The unions pointed to a previous case in which Seattle approved plans for developing mixed-income housing at Fort Lawton, a former military site near Discovery Park, without providing for proper environmental review under state law. Neighbors in the Magnolia neighborhood sued, and an appeals court blocked the project.
http://espn.go.com/nba/story/_/id/8509900/seattle-arena-deal-gets-final-approval
I don't know of the latest with that except to say this has been in the works for a very long time with the major hiccup being state law not giving enough in public financing. From 2012, if nothing changes, than Seattle could have an arena with no NBA/NHL hoping to attract one. Kansas City built a state-of-the-art arena several years ago hoping to either be awarded a NBA or NHL team but currently have neither. The Sprint Center does regularly host the Big 12 Championship and some big Big 12 rivalry college basketball games but it highlights the demand which the pro leagues (especially under economics major Roger Goddell) take advantage of to fatten their own pockets. The budgets bleeding red ink -- they don't care & nothing can be done unless Congress acts since taxpayers cannot be considered consumers due to precedent for anti-trust lawsuits. The European leagues don't have this problem because of promotion -- relegation plus size of the countries as you see teams playing in the same building & logically paying for renovations & repair rather than building a brand new place at the owners expense (with the exception of the stands collapse where government assisted with a subsidy).

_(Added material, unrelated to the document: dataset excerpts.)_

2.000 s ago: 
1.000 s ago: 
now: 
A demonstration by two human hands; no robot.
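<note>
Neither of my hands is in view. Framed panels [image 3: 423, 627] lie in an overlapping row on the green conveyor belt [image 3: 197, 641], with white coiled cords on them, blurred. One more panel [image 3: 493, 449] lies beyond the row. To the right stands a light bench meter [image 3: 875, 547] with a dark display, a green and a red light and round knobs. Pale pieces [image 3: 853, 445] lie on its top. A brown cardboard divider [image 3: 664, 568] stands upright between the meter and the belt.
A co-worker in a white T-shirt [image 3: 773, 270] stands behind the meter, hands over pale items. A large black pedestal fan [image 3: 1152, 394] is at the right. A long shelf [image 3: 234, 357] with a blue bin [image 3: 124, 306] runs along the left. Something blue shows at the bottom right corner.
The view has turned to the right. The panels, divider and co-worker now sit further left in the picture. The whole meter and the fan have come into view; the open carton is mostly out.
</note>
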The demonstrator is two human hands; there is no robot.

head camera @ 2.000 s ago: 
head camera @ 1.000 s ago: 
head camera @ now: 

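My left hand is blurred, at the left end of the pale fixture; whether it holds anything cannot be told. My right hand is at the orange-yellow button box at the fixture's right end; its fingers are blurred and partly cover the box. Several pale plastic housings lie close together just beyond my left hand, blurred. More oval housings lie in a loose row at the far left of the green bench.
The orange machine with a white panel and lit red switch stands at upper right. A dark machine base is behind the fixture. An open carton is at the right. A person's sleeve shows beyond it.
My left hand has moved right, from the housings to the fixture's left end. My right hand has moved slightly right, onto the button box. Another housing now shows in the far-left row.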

Even if the city/county/state does everything right & does what it is right financially for their budget, the team will pack up & move to a city that will give them the sweet heart deal which furthers worsen the problem because what is more effective than a relocation threat is a relocation example.

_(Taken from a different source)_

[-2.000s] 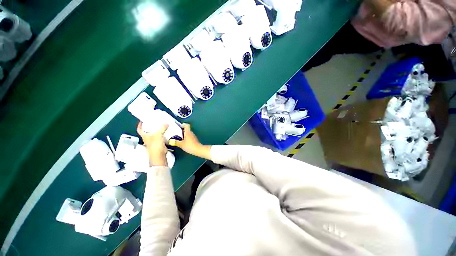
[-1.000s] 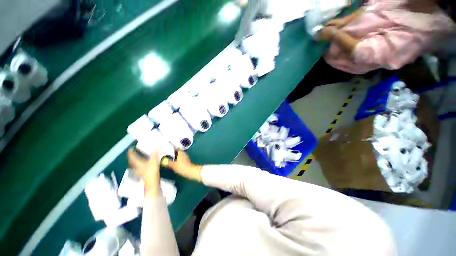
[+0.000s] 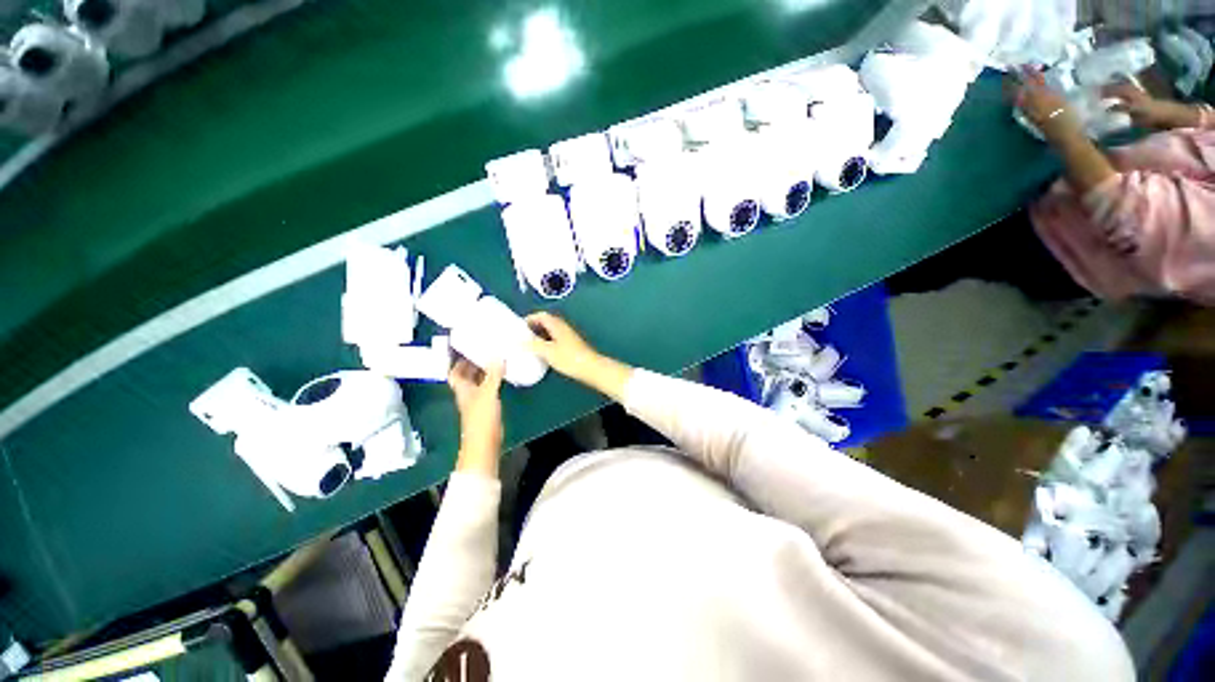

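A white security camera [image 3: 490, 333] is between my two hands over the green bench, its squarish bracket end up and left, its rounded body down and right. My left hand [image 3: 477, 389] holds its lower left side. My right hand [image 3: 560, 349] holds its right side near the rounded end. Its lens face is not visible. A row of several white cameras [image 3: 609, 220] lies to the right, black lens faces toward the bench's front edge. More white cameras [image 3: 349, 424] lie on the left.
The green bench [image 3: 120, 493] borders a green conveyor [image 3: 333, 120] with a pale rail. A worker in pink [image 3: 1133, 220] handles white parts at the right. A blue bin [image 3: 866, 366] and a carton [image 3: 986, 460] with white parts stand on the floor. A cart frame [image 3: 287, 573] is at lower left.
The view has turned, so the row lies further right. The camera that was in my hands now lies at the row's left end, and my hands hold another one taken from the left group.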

I could go on (and have) but you may find this study interesting
January 12, 2012
League Structure & Stadium Rent Seeking
the Role of Antitrust Revisited
http://luc.edu/media/lucedu/law/centers/antitrust/pdfs/publications/workingpapers/haddock_jacobi,_sag__stadium_rent.pdf
This is may favorite site for latest news (there is always something new in the stadium extortion business) from the economics perspective (it really highlights the baffling logic of it all)

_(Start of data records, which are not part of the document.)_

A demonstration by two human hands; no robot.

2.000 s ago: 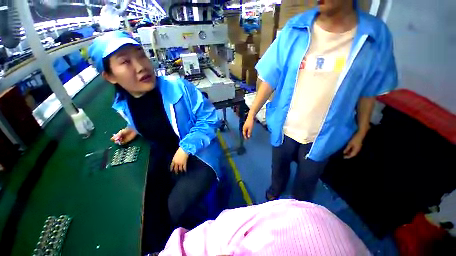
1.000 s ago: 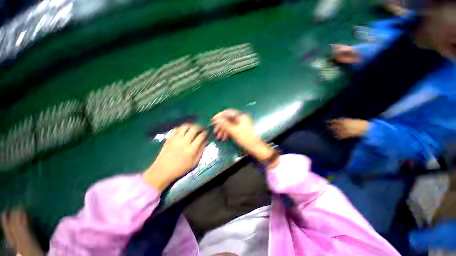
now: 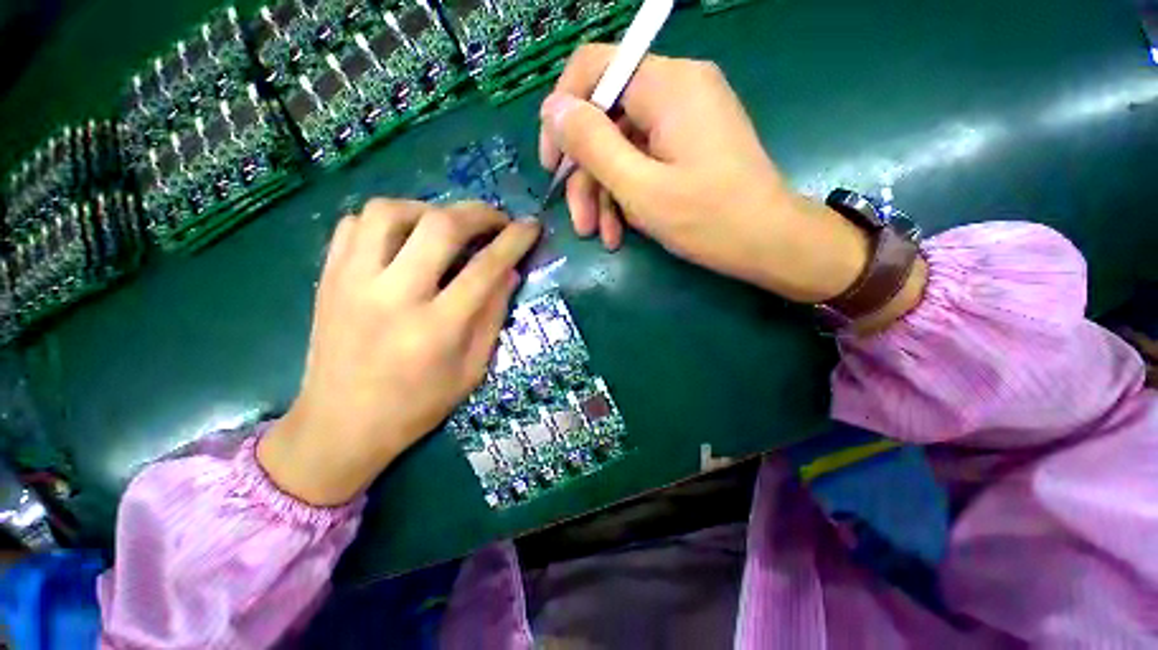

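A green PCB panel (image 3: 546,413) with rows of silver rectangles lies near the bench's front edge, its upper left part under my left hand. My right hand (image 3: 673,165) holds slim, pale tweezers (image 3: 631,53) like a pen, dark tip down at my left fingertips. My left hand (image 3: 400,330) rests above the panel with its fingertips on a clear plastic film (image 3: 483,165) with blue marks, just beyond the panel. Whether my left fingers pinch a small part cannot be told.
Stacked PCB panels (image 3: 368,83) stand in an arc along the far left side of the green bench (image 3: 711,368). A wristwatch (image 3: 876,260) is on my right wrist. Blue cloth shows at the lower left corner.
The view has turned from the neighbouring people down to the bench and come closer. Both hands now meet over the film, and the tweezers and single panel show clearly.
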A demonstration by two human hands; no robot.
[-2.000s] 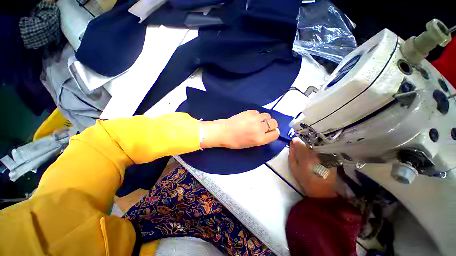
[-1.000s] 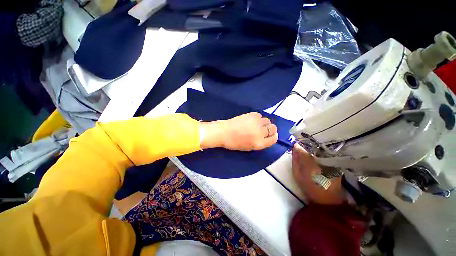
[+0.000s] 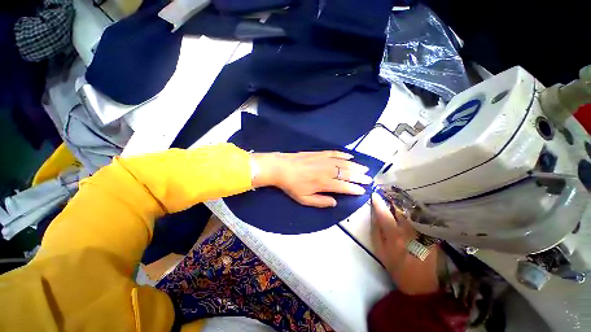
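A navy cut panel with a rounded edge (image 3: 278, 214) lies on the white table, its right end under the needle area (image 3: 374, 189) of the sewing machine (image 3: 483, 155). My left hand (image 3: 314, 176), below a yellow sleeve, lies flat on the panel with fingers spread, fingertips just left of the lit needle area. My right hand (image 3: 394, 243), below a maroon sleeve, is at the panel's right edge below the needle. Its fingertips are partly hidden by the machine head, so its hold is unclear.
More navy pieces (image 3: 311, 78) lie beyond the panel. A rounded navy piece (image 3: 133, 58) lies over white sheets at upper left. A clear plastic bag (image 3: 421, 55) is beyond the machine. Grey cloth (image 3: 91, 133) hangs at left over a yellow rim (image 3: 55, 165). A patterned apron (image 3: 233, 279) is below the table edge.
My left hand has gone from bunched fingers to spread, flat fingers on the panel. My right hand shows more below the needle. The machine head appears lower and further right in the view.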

http://www.fieldofschemes.com/2012/11/05/4069/goodell-falcons-need-a-new-stadium-because-moneyyyyyyy/
On edit -- I forgot my point, I view the Mayweather fight payout as something very different as it is revenue generated from PPV fights. With no idea where the bout took place (Cowboys Stadium has had some big fights including a Mayweather & undercard title fight which Rigondeaux won) but chances are it was Vegas & with no idea how it was financed (not for anyone fighter & besides they have casinos which take advantage of the supply & demand of tourists with I imagine favorable tax-breaks). People, personally purchasing the fight plus the Showtime-HBO contracts they have their individual exclusive boxer (for promotional reasons and they wouldn't do it if they didn't profit from the expense). Something completely different, not at-all like taxpayers giving millionaire-billionaire owners sweet heart deals to give mostly millionaires full-time employment (which the sweetheart deals across the countries drives up the salaries).